TASK DIRECTIONS
Report each line below that carries the word "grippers".

PROVIDED MATERIAL section start

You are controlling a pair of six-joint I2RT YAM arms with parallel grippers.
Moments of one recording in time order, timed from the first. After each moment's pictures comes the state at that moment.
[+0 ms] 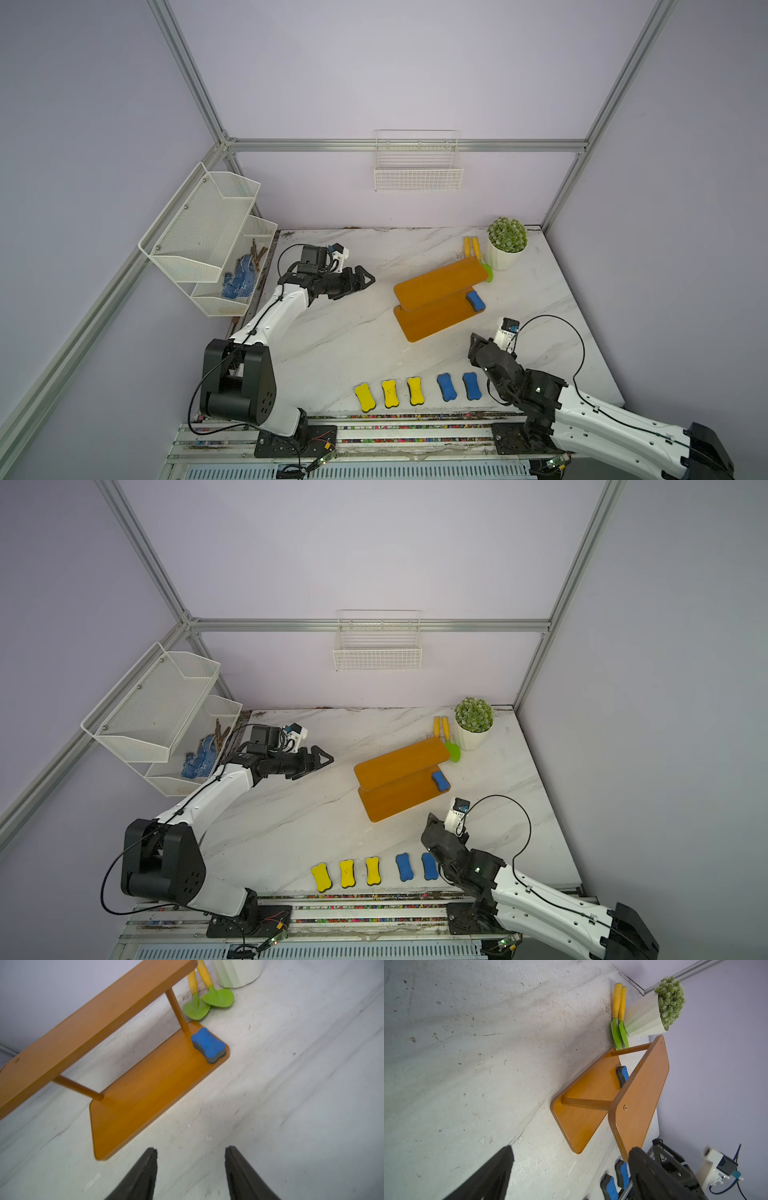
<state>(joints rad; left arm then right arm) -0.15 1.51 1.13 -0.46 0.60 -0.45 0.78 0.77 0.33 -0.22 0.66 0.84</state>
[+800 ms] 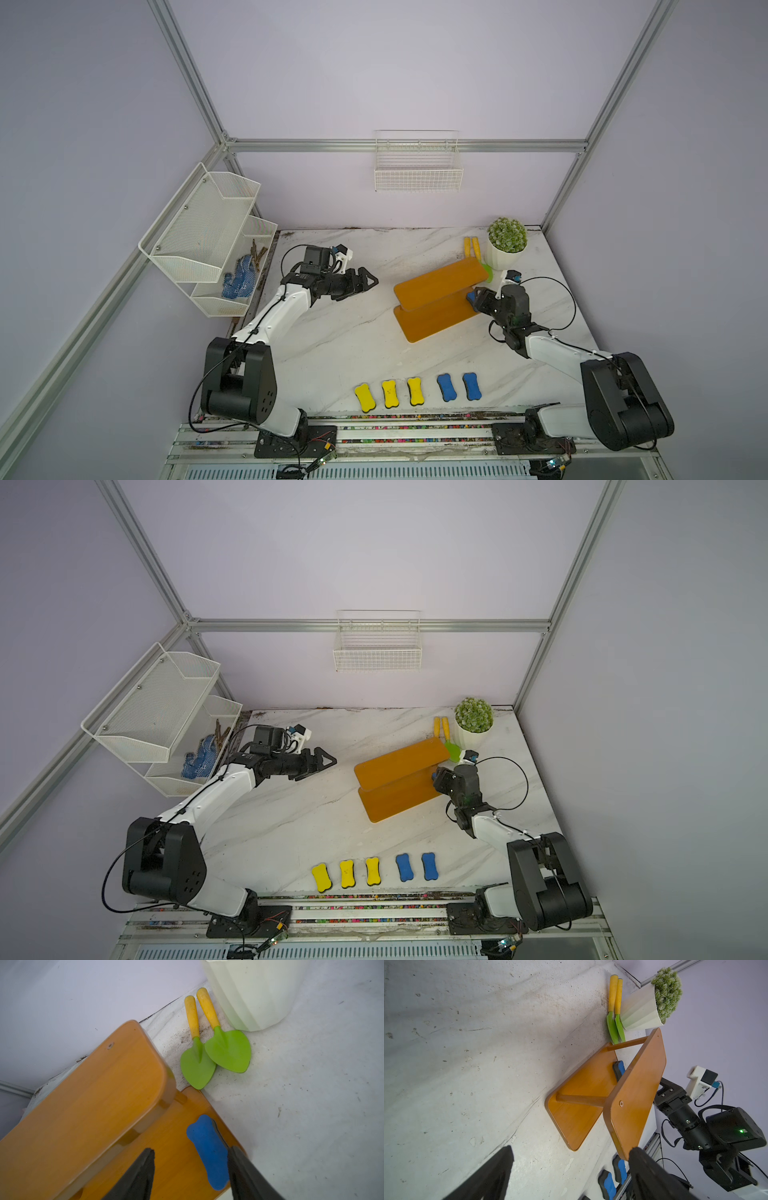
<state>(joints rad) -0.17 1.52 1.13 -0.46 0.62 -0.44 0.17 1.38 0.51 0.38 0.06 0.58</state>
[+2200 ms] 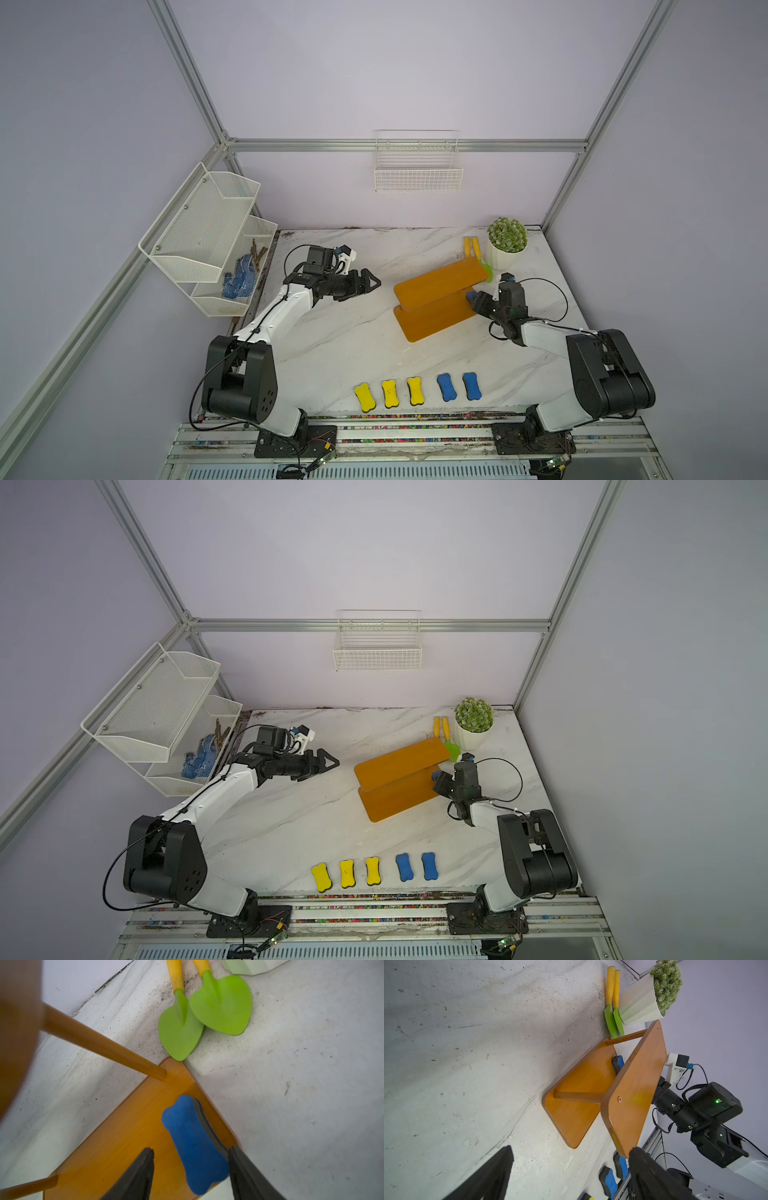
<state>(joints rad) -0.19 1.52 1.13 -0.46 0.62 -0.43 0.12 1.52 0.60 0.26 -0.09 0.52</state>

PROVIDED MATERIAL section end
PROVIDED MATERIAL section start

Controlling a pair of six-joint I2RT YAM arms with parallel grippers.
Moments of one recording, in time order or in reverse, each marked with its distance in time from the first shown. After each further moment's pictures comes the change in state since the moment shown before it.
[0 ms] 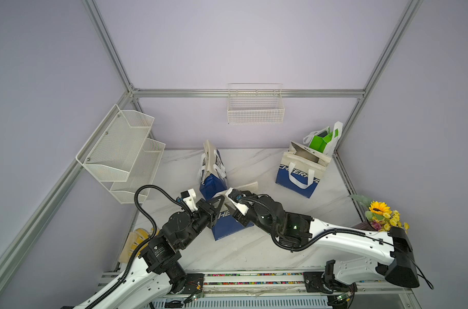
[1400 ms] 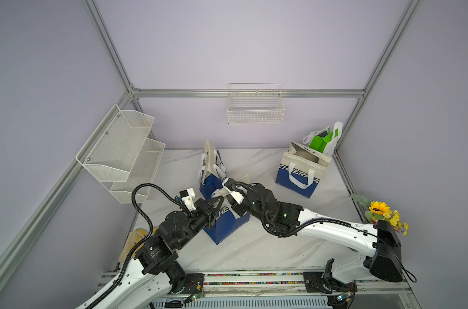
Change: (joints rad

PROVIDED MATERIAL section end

EXPECTED OUTPUT
You are controlling a pair of six-joint I2RT YAM arms with parallel grippers.
Controlling a pair of six-joint I2RT YAM arms with parallel grippers.

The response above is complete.